Parameters we are gonna use in DMAG9b:

sample_rate_spatial = 16
sample_rate_range = 8
lambda = 0.25
hash_table_size = 100000
nbr of iterations (linear solver) = 25
sigma_gm = 1
nbr of iterations (irls) = 32
radius (confidence map) = 12
gamma proximity (confidence map) = 12
gamma color similarity (confidence map) = 12
sigma (confidence map) = 4


Left depth map generated by DMAG9b.


Confidence map generated and used by DMAG9b. Black is low confidence and white is high confidence.

Better but it looks likes it is gonna be a tough one. Let's try something else by reducing the radius used in DMAG5 and post-process again with DMAG9b.

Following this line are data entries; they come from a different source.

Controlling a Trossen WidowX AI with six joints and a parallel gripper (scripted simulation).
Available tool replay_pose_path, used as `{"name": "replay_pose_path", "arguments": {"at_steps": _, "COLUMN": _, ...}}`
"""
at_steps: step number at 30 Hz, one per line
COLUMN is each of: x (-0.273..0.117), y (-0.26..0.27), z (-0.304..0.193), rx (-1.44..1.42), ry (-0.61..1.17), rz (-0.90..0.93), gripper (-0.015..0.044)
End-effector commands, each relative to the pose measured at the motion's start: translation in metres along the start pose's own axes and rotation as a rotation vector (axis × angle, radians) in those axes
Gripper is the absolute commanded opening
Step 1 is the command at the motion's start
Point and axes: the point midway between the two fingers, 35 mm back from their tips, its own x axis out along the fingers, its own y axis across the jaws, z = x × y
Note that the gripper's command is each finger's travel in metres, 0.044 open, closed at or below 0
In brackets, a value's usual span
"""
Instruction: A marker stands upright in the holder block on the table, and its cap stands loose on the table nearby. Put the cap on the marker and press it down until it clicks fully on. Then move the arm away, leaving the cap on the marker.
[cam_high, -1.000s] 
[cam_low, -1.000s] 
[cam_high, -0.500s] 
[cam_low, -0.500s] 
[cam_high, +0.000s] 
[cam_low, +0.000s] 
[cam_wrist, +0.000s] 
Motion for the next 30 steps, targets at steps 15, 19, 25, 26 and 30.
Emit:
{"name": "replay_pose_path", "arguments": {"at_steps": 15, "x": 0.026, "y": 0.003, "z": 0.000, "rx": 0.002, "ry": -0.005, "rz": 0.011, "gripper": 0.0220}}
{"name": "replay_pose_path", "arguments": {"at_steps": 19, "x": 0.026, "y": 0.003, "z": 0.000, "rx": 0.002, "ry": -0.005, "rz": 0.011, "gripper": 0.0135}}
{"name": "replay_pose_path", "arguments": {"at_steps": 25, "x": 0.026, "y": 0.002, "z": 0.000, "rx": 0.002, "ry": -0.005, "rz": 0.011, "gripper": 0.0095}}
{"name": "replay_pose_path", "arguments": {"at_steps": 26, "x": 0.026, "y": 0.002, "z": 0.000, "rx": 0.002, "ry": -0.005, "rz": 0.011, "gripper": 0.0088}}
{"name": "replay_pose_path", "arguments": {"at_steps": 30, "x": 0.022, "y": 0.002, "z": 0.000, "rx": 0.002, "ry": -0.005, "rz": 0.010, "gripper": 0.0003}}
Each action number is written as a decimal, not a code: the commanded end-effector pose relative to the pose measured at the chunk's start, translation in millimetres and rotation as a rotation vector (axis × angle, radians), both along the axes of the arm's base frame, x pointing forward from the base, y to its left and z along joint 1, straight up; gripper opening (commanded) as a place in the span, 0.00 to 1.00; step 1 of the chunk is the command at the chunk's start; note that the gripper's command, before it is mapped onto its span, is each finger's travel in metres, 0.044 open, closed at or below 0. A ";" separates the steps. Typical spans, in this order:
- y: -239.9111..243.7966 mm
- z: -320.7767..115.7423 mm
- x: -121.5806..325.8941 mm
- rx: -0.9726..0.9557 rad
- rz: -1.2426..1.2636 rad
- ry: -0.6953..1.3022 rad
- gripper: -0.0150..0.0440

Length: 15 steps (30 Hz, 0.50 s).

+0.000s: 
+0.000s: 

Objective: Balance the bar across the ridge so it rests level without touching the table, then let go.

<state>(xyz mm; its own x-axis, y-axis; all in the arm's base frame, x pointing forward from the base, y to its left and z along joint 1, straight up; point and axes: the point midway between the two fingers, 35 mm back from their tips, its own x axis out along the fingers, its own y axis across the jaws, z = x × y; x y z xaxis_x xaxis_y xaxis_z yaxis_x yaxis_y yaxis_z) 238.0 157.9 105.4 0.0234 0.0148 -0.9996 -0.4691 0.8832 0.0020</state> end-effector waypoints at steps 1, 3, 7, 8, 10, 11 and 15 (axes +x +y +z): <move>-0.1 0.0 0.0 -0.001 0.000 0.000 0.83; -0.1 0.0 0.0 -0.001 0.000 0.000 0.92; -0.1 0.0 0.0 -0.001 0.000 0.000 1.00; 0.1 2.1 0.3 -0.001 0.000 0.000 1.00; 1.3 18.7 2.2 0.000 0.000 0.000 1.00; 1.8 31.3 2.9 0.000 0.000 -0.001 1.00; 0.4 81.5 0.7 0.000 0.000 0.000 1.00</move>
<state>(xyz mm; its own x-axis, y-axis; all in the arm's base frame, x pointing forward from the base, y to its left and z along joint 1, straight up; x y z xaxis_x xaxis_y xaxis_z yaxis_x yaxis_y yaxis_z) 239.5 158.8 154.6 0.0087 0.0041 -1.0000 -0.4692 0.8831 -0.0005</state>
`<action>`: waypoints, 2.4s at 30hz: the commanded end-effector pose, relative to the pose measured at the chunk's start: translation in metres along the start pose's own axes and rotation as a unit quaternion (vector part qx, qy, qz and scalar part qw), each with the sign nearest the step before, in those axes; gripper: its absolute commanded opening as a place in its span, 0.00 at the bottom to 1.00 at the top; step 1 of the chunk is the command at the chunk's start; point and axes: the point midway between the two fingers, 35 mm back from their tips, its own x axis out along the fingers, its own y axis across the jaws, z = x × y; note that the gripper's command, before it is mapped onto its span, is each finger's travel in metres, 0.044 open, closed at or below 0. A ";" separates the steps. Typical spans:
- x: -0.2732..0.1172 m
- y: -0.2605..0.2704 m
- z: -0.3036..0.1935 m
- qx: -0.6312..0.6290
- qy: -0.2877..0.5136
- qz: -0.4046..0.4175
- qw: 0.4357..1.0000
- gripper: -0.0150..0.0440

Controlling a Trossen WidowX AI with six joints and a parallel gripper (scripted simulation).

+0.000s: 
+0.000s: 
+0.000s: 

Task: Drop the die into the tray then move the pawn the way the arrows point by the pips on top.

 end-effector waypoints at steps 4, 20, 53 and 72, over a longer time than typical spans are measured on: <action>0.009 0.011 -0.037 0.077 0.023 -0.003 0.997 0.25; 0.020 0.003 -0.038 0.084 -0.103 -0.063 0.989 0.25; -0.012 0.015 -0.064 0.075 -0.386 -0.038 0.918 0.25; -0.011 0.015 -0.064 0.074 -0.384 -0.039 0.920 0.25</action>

Let's use the following parameters for DMAG5:

radius = 4
alpha = 0.9
truncation (color) = 30
truncation (gradient) = 10
epsilon = 255^2*10^-4
disparity tolerance = 0
radius to smooth occlusions = 9
sigma_space = 9
sigma_color = 25.5
downsampling factor = 2


Left depth map generated by DMAG5.


Left occlusion map.

Clearly, there is a lot more noise but we are hoping the less smoothed and more accurate depths will give better results in DMAG9b.

Parameters we are gonna use in DMAG9b (same as before):

sample_rate_spatial = 16
sample_rate_range = 8
lambda = 0.25
hash_table_size = 100000
nbr of iterations (linear solver) = 25
sigma_gm = 1
nbr of iterations (irls) = 32
radius (confidence map) = 12
gamma proximity (confidence map) = 12
gamma color similarity (confidence map) = 12
sigma (confidence map) = 4


Depth map generated by DMAG9b.


Confidence map used and generated by DMAG9b.

I think it might be possible to improve the depth map further either by tweaking further the parameters used in DMAG5 or by using another automatic depth map generator like DMAG2, DMAG3, DMAG5b, DMAG5c, or DMAG6.